The answer must be an exact copy of every entry, with no pictures in it.

*INFORMATION PROVIDED:*
/---

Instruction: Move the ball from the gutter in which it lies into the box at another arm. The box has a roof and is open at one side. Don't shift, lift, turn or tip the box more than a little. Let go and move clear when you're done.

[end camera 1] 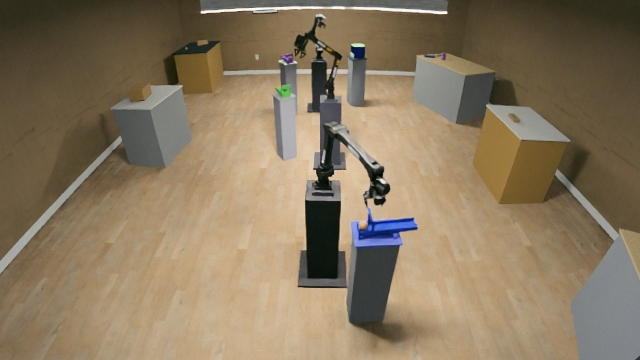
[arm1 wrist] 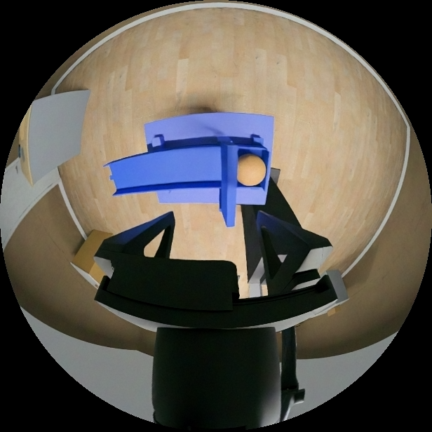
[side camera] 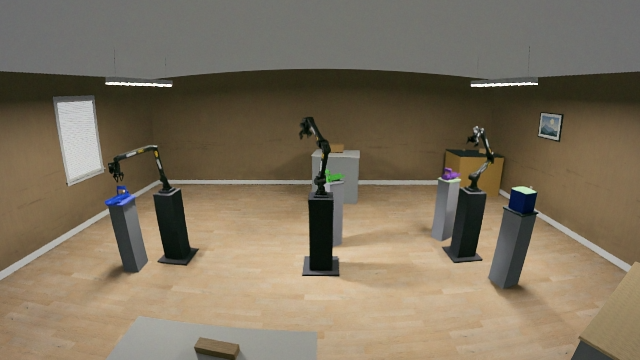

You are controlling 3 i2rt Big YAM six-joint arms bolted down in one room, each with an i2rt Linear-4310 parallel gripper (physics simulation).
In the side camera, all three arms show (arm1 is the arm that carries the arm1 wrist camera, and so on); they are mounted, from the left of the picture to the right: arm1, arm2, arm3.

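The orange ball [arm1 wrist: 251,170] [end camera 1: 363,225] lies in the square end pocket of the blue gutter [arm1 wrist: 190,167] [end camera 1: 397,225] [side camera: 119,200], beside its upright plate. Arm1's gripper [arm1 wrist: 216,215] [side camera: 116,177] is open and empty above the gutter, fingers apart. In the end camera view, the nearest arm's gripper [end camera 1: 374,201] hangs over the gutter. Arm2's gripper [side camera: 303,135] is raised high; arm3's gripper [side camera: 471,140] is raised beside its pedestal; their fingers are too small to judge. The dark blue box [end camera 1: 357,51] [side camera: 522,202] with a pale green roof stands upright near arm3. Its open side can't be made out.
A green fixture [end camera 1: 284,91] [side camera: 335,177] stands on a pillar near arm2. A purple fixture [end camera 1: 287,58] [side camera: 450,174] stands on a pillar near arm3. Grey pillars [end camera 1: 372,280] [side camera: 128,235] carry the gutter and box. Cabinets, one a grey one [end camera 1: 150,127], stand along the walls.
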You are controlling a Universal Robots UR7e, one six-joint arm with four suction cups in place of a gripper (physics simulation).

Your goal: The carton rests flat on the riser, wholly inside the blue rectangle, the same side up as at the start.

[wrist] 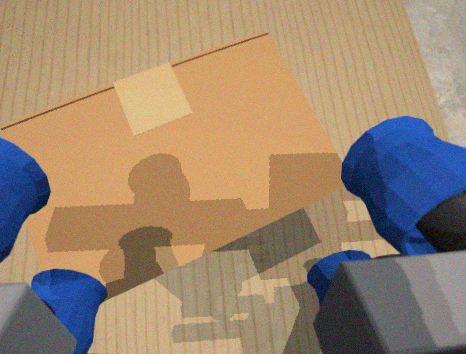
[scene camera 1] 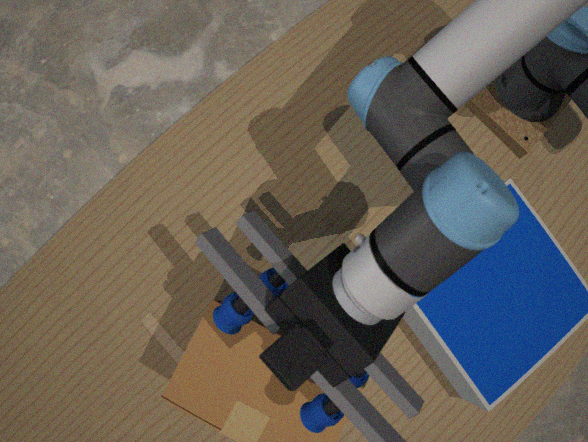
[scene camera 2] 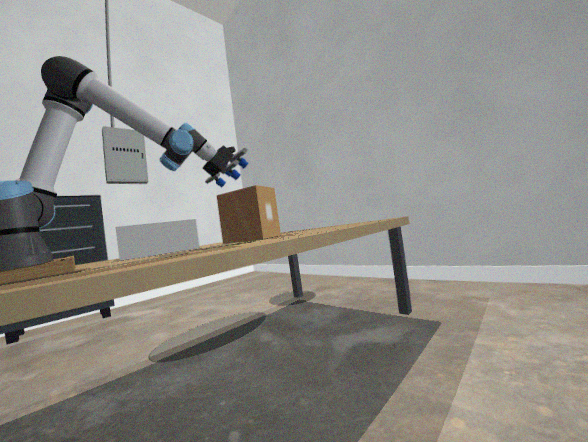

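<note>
The carton [scene camera 1: 200, 367] [scene camera 2: 241, 215] [wrist: 235, 112] is an orange-brown box with pale tape on top. It stands upright on the table, apart from the riser. The riser [scene camera 1: 445, 359] [scene camera 2: 157, 237] is a grey block; the blue rectangle [scene camera 1: 505, 300] with a white border covers its top. The gripper [scene camera 1: 296, 346] [scene camera 2: 232, 173] [wrist: 210, 235], with four blue suction cups, hangs tilted above the carton, with a gap below the cups in scene camera 2. It is open and holds nothing. Its body hides part of the carton's top in scene camera 1. The riser does not show in the wrist view.
The wooden table [scene camera 1: 75, 300] [scene camera 2: 325, 239] carries the carton, riser and arm. A wooden base block [scene camera 2: 50, 268] lies under the arm's foot. The arm passes over the riser's upper corner in scene camera 1. A dark drawer cabinet [scene camera 2: 80, 217] stands behind the table.
</note>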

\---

*YOUR RESPONSE:*
Instruction: Move the ball from the gutter in which it lies into the box at another arm. The box has a roof and is open at one side. Don't shift, lift, turn or tip the box more than a little. Let go and move clear when you're done.

[end camera 1] 
[arm1 wrist] 
[side camera] 

You are controlling 3 i2rt Big YAM six-joint arms bolted down in one room, each with an i2rt Linear-4310 parallel gripper (physics simulation).
In the side camera, all three arms show (arm1 is the arm that carries the arm1 wrist camera, and so on); they are mounted, from the left of the picture to the right: arm1, arm2, arm3.

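The orange ball [arm1 wrist: 251,170] [end camera 1: 363,225] lies in the square end pocket of the blue gutter [arm1 wrist: 190,167] [end camera 1: 397,225] [side camera: 119,200], beside its upright plate. Arm1's gripper [arm1 wrist: 216,215] [side camera: 116,177] is open and empty above the gutter, fingers apart. In the end camera view, the nearest arm's gripper [end camera 1: 374,201] hangs over the gutter. Arm2's gripper [side camera: 303,135] is raised high; arm3's gripper [side camera: 471,140] is raised beside its pedestal; their fingers are too small to judge. The dark blue box [end camera 1: 357,51] [side camera: 522,202] with a pale green roof stands upright near arm3. Its open side can't be made out.
A green fixture [end camera 1: 284,91] [side camera: 335,177] stands on a pillar near arm2. A purple fixture [end camera 1: 287,58] [side camera: 450,174] stands on a pillar near arm3. Grey pillars [end camera 1: 372,280] [side camera: 128,235] carry the gutter and box. Cabinets, one a grey one [end camera 1: 150,127], stand along the walls.
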You are controlling a Universal Robots UR7e, one six-joint arm with four suction cups in place of a gripper (physics simulation).

Your goal: The carton rests flat on the riser, wholly inside the blue rectangle, the same side up as at the start.

[wrist] 
[scene camera 1] 
[scene camera 2] 

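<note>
The carton [scene camera 1: 200, 367] [scene camera 2: 241, 215] [wrist: 235, 112] is an orange-brown box with pale tape on top. It stands upright on the table, apart from the riser. The riser [scene camera 1: 445, 359] [scene camera 2: 157, 237] is a grey block; the blue rectangle [scene camera 1: 505, 300] with a white border covers its top. The gripper [scene camera 1: 296, 346] [scene camera 2: 232, 173] [wrist: 210, 235], with four blue suction cups, hangs tilted above the carton, with a gap below the cups in scene camera 2. It is open and holds nothing. Its body hides part of the carton's top in scene camera 1. The riser does not show in the wrist view.
The wooden table [scene camera 1: 75, 300] [scene camera 2: 325, 239] carries the carton, riser and arm. A wooden base block [scene camera 2: 50, 268] lies under the arm's foot. The arm passes over the riser's upper corner in scene camera 1. A dark drawer cabinet [scene camera 2: 80, 217] stands behind the table.
</note>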

The answer has been written out completely.